_Provided material:_
========

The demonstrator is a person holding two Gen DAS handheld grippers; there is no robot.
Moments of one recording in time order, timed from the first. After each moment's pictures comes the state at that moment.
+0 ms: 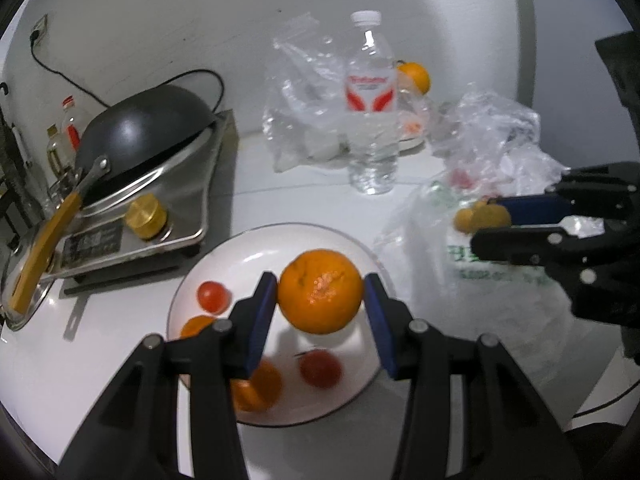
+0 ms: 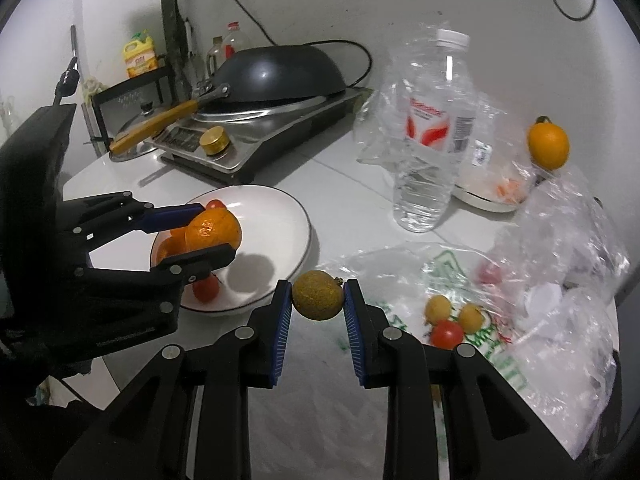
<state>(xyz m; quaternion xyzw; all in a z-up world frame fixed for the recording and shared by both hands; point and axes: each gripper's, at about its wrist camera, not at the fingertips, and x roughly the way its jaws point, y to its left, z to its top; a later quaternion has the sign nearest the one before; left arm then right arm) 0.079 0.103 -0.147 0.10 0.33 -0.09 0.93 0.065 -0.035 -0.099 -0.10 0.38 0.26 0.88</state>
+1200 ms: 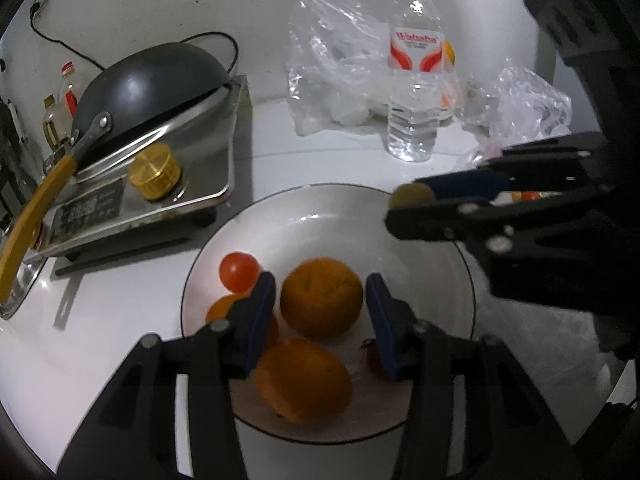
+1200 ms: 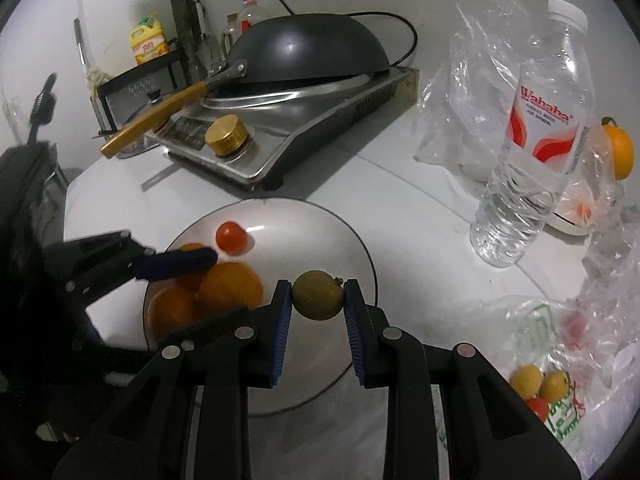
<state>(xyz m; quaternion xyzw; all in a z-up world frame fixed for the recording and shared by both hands) 0.107 0.139 -0.175 0.09 0.37 -0.09 0.92 0.132 0.034 -0.133 -0.08 0.41 0.29 0.86</state>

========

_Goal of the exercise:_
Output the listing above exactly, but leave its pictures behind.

_Task solution:_
The demonstrator is a person holding two Gen DAS handheld grippers; there is no robot.
Moments of one recording in time order, timed from the first. After each moment's pictures comes the state at that moment.
+0 ms: 
+0 ms: 
<state>(xyz m; quaternion xyzw; all in a z-up world frame fixed for the recording and shared by both hands; point and axes: each gripper's, at about its wrist camera, not at the fingertips, and x roughly the way its jaws point, y to its left, z to its top; a later quaternion has the sign nearest the one before; left arm then right arm) 0.079 0.103 -0.147 0.10 0.33 -0.09 0.93 0.065 -0.035 -0.099 -0.10 0.38 0.26 0.88</state>
+1200 ms: 
+1200 ms: 
<state>(xyz m; quaternion xyzw; all in a z-up world frame fixed for the recording and shared by both hands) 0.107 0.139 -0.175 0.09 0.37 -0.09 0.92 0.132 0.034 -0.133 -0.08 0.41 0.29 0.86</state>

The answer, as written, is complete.